DIRECTIONS -
Give every line of the material again, exactly as written.

SOURCE DATA -
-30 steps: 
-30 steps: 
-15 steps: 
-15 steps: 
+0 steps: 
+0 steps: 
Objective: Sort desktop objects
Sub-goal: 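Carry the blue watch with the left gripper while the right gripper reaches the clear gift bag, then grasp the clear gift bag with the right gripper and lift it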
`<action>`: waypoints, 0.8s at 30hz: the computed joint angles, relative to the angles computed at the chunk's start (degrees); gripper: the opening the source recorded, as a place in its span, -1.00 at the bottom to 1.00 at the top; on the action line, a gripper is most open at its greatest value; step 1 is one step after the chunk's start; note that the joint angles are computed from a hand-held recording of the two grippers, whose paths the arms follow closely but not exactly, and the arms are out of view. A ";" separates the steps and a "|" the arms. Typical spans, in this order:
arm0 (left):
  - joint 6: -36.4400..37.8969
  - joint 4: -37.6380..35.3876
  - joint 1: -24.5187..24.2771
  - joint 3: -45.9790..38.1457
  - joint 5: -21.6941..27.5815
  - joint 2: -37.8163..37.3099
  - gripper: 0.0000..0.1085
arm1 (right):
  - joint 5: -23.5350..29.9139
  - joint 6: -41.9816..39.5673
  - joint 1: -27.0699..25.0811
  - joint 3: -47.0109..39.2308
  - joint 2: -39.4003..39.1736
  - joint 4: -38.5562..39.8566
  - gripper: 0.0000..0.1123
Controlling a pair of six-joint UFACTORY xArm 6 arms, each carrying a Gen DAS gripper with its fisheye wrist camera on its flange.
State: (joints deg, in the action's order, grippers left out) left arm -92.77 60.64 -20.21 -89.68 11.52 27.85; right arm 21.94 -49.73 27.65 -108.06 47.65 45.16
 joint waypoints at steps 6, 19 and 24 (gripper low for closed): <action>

REPLY TO THE TASK -
-30 steps: 
-30 steps: 
-15 steps: 
-15 steps: 
+0 steps: 
+0 steps: 
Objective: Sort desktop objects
Sub-goal: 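Carry the blue watch with the left gripper while the right gripper reaches the clear gift bag, then grasp the clear gift bag with the right gripper and lift it
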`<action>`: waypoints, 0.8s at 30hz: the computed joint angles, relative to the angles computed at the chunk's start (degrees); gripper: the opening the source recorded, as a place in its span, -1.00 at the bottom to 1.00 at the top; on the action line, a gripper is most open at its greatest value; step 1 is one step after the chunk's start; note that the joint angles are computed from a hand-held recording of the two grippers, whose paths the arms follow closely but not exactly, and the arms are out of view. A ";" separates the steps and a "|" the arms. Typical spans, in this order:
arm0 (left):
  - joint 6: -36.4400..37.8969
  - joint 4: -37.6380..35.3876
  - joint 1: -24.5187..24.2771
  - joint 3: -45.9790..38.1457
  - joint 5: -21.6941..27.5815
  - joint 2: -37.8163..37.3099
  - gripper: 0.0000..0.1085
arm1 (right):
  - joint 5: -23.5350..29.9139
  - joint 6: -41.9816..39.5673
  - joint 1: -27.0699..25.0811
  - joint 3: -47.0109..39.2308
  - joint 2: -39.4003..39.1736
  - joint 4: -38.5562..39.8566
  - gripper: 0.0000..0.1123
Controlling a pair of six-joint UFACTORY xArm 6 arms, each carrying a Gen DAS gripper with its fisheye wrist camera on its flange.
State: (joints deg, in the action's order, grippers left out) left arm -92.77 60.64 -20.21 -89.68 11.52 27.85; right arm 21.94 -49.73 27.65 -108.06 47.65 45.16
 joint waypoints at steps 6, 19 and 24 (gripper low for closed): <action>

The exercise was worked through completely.